Obama's Education Plans: Little Evidence, Lots of Big Government

COMMENTARY Education

Obama's Education Plans: Little Evidence, Lots of Big Government

Jan 28, 2014 2 min read
COMMENTARY BY
Lindsey M. Burke, PhD

Director, Center for Education Policy

Lindsey Burke researches and writes on federal and state education issues.

The State of the Union touched on education from pre-K through higher education, with one overriding theme: more intervention from Washington.

President Obama’s call for billions in new federal spending on a massive preschool program — a Race to the Top for four-year-olds — should be approached with caution. Policymakers at every level of government should be aware that the evidence from existing programs raises doubts about their efficacy — not to mention the significant costs to taxpayers. The type of large-scale government preschool program the Obama administration seeks is more likely to resemble the failed Head Start program than high-quality early-education programs.

The president also talked about the need to improve STEM (Science, technology, engineering, and mathematics) education. But his Washington approach has this backwards: Rather than more federal intervention, states should be free to opt out of No Child Left Behind and target dollars toward their top education priorities. If a state wants to prioritize STEM education, it can do so by promoting parental choice in education to ensure students can attend schools that meet their unique learning needs, expanding online learning, allowing for alternative teacher certification, linking teacher pay to performance and differentiating pay to reflect the needs of high-demand fields, and rejecting Common Core national standards and tests (which do not prepare students for quality STEM educations).

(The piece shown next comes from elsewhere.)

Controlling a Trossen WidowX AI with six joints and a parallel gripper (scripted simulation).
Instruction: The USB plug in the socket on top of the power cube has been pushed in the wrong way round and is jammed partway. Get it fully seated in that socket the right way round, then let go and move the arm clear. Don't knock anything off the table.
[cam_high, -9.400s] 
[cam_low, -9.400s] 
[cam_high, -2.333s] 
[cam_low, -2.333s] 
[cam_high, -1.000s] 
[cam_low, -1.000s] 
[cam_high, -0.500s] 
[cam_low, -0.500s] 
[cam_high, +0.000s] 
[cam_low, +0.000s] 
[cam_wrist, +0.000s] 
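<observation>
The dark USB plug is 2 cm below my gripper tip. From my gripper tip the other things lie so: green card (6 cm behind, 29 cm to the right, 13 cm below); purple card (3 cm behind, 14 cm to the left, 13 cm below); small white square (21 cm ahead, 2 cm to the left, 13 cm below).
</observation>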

Finally, the president discussed increasing access to higher education. More federal subsidies is not the way to increase access to college — more generous subsidies, in fact, enable universities to raise tuition. Since 1982, the cost of attending college has increased 439 percent — more than four times the rate of inflation. Instead, policymakers can take an important first step in increasing access to higher education by decoupling federal financing from accreditation.

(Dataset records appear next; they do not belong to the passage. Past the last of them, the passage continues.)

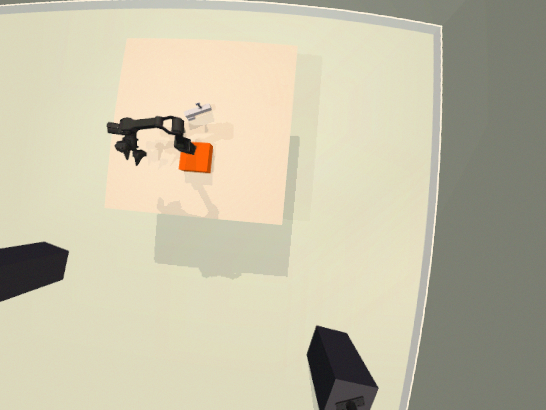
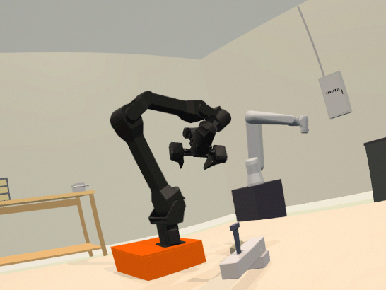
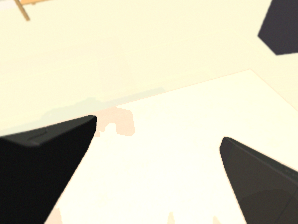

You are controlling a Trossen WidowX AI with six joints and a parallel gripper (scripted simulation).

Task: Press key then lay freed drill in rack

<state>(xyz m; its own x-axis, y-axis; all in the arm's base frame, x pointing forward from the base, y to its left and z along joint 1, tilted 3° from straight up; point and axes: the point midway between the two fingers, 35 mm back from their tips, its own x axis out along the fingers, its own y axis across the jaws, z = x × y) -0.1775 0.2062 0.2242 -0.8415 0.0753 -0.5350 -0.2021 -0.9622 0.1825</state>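
Right now the blue key is 490 mm ahead of my gripper tip, 190 mm to the right of it and 190 mm below it. From my gripper tip the other things lie so: drill 460 mm ahead, 140 mm to the right, 230 mm below; then rack 310 mm ahead, 70 mm to the right, 260 mm below.
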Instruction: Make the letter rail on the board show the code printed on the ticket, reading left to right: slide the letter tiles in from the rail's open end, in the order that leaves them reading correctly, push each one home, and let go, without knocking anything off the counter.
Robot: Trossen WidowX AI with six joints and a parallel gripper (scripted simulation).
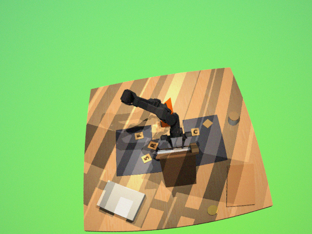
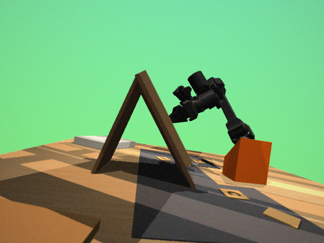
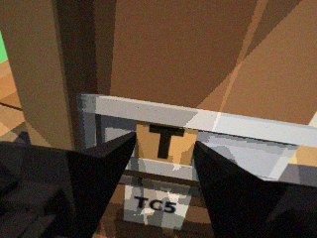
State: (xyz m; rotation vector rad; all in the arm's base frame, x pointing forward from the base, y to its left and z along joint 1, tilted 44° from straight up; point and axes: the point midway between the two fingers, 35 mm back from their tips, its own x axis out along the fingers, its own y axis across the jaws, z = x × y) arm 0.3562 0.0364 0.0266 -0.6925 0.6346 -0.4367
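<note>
Now: gripper tip 8 cm above the white ticket, 5 cm past it and 1 cm to the right of it. From my gripper tip the other things lie so: dark mat (17 cm below, 17 cm behind, 3 cm to the right); then flat tan slab (35 cm to the left, 32 cm ahead, 16 cm below).
</note>
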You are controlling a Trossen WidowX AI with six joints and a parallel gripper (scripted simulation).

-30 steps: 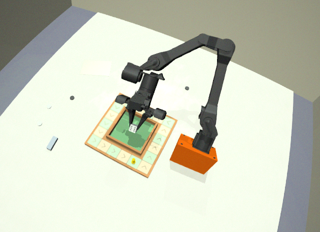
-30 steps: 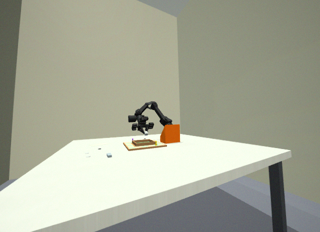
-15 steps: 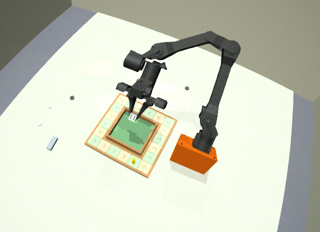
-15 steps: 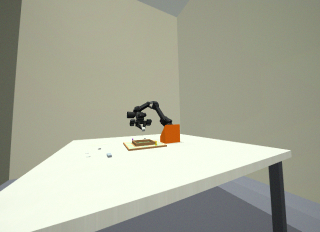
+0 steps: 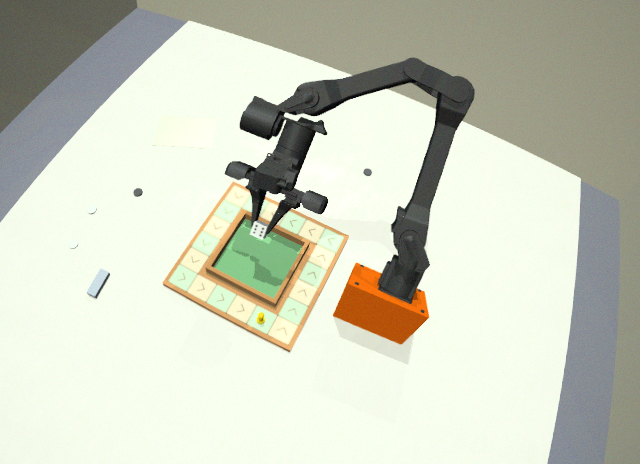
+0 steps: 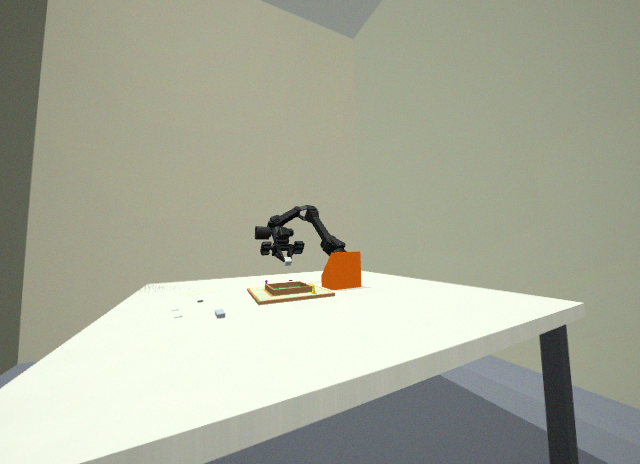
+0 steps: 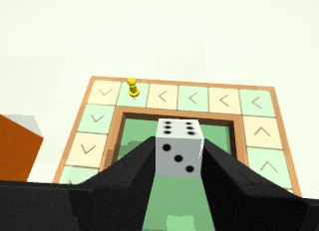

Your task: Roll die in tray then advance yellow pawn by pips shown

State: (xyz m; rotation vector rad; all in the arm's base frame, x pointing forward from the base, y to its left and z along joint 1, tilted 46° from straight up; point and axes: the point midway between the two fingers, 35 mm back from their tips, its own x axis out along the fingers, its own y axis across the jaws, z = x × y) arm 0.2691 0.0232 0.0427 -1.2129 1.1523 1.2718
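Right now my gripper tip is 20 mm above the white die. From my gripper tip the other things lie so: yellow pawn (110 mm to the left, 100 mm below, 60 mm behind); green tray (120 mm below); purple pawn (110 mm to the right, 100 mm below, 60 mm ahead).
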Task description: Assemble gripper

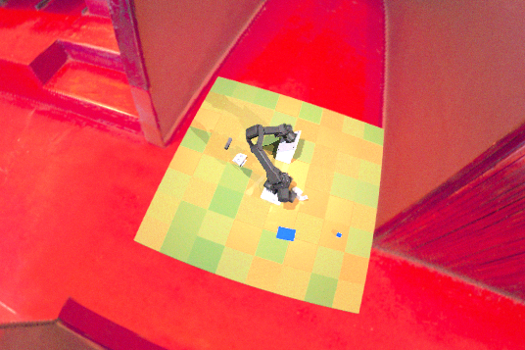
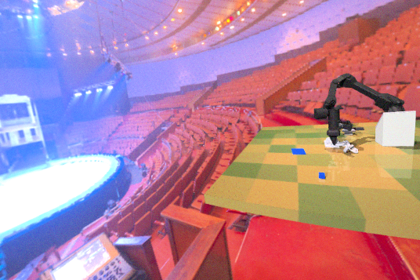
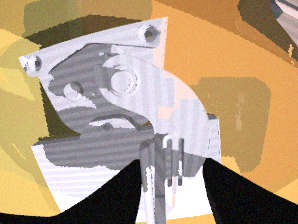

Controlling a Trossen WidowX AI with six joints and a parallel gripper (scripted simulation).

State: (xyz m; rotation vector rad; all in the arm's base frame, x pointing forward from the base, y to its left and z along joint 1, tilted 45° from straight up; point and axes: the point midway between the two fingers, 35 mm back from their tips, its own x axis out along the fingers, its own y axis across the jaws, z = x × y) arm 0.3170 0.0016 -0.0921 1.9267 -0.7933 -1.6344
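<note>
The flat white plate is 1 cm ahead of my gripper tip, 3 cm to the right of it and 1 cm below it. From my gripper tip the other things lie so: grey jaw: 5 cm behind, 13 cm to the left, 2 cm above; flat blue square: 19 cm ahead, 13 cm to the left, 1 cm below; blue cube: 7 cm ahead, 42 cm to the left, 1 cm below.
</note>
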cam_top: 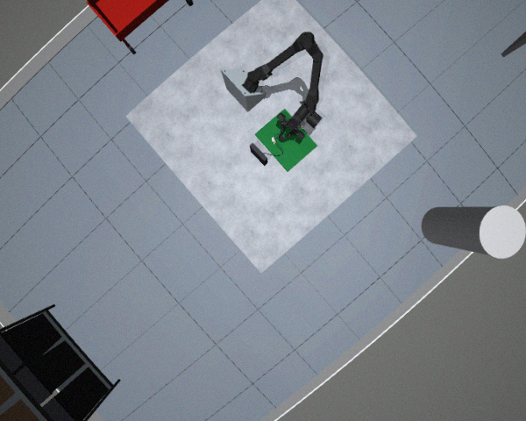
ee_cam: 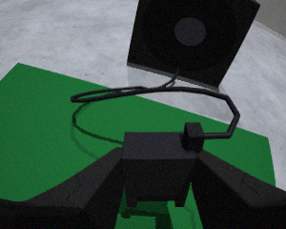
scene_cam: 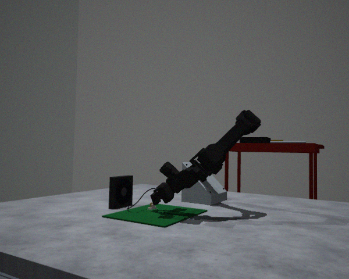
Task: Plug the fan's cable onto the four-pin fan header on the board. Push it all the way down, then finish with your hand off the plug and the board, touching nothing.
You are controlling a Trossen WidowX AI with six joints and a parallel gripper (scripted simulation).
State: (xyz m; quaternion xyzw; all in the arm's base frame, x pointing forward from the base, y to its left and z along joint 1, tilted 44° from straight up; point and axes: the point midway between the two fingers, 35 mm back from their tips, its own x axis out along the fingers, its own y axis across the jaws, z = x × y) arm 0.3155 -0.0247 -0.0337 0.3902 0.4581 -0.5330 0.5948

As Heritage has detailed in the past:

Policymakers are in a unique situation to hasten such reform by supporting the customization of higher education for students. In particular, policymakers should back the decoupling of accreditation from federal financial aid subsidies, a reform that would provide independent entities the opportunity to credential courses and skills.

While President Obama’s prescriptions would grow federal intervention at all levels of education, conservatives in Congress have proposals that would actually restore state and local control. As Senator Mike Lee noted in his tea-party response to the SOTU, “inequality — real inequality — is trapping poor children in failing schools to benefit bureaucrats and union bosses. It’s penalizing low-income parents for getting married, or getting better jobs.”

Senator Lee mentioned legislative proposals that would help achieve many of the conservative alternatives above. Senator John Cornyn of Texas has introduced a bill that would allow states to opt out of No Child Left Behind. Senator Tim Scott (R., S.C.) is promoting school choice. And Senator Lee himself is sponsoring legislation to reform higher education accreditation, “making it more accessible and affordable for lower-income and non-traditional students.”

 - Lindsey Burke is the Will Skillman Fellow in Education at the Heritage Foundation.